_DATASET EXCERPT_.
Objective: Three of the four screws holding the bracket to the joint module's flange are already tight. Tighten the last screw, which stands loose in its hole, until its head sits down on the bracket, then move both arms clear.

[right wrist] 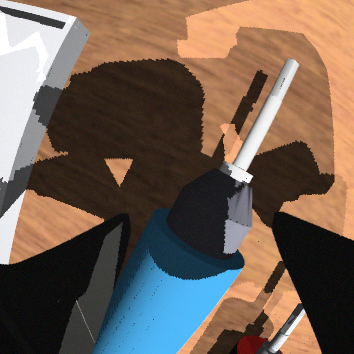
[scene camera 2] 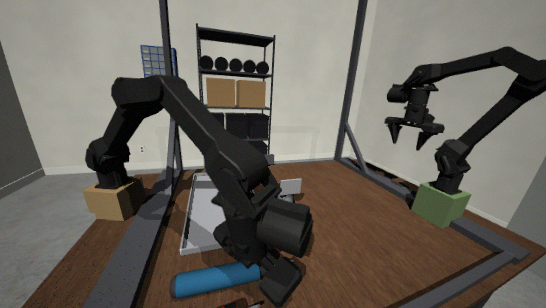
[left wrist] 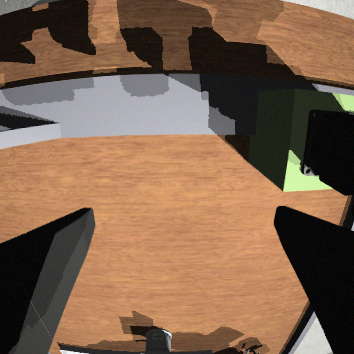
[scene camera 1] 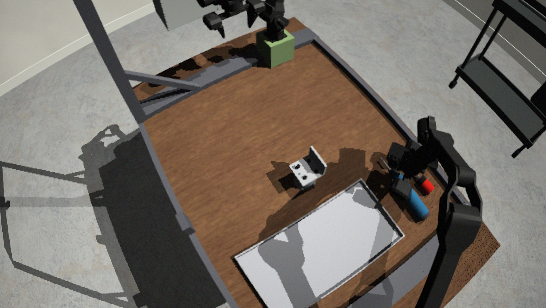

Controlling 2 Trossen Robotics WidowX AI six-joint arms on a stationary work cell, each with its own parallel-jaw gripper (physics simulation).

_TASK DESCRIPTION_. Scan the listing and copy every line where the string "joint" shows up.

_WRITTEN SOLUTION_.
Objective: Three of the four screws holding the bracket to the joint module's flange are already tight. Tighten the last screw, which stands loose in its hole, until its head sits down on the bracket, then move both arms clear.
Controlling 2 Trossen Robotics WidowX AI six-joint arms on a stationary work cell, each with its own parallel-jaw gripper (physics simulation).

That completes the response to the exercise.